(Information provided begins)

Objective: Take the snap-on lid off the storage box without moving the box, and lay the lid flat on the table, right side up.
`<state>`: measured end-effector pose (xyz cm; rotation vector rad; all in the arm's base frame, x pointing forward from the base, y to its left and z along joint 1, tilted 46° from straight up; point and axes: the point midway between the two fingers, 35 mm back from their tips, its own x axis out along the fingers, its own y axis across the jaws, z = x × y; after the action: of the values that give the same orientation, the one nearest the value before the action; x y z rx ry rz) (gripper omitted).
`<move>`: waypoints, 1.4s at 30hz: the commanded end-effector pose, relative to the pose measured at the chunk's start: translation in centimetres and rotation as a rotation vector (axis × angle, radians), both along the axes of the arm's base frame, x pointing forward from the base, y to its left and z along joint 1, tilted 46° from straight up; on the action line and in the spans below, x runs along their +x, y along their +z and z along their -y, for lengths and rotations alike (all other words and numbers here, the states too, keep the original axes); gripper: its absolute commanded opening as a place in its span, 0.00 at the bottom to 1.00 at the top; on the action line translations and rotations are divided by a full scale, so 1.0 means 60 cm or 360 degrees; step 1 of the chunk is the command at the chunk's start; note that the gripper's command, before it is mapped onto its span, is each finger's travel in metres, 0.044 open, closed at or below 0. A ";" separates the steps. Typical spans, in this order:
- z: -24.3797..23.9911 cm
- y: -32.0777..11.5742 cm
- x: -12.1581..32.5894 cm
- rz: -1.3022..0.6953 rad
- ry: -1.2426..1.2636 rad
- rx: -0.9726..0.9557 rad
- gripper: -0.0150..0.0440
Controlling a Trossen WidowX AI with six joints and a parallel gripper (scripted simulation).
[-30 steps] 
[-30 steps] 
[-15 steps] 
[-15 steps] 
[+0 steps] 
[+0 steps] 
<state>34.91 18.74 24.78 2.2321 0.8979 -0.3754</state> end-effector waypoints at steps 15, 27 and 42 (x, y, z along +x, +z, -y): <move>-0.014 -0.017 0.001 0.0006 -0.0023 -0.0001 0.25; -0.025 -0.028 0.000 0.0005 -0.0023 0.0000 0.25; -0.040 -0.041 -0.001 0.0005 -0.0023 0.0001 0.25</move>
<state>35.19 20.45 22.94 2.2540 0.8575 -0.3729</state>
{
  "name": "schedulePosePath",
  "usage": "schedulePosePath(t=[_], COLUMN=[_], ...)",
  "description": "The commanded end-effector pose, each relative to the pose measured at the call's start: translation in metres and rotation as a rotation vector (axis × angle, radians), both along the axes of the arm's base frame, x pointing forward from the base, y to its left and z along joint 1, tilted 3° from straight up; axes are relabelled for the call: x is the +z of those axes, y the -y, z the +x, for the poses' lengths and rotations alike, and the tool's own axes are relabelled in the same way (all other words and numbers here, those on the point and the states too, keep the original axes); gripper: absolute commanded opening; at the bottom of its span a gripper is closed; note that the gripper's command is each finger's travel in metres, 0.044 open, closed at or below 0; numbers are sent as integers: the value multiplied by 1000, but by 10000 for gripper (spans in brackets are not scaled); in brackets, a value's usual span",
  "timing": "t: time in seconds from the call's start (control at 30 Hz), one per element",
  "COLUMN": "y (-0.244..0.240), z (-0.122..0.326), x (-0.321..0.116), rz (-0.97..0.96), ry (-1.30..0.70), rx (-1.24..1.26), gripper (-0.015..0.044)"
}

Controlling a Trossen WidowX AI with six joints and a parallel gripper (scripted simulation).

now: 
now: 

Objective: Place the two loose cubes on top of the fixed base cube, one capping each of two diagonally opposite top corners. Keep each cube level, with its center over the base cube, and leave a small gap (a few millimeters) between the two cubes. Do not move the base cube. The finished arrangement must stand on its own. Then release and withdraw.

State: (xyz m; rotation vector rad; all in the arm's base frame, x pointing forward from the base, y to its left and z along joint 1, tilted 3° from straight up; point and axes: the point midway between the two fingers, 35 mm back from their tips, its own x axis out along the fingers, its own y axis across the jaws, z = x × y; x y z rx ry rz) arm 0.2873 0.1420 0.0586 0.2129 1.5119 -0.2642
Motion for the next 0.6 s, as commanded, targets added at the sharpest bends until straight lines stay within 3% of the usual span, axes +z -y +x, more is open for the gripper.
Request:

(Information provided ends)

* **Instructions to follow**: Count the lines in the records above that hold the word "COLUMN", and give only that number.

* **Exercise answer**: 2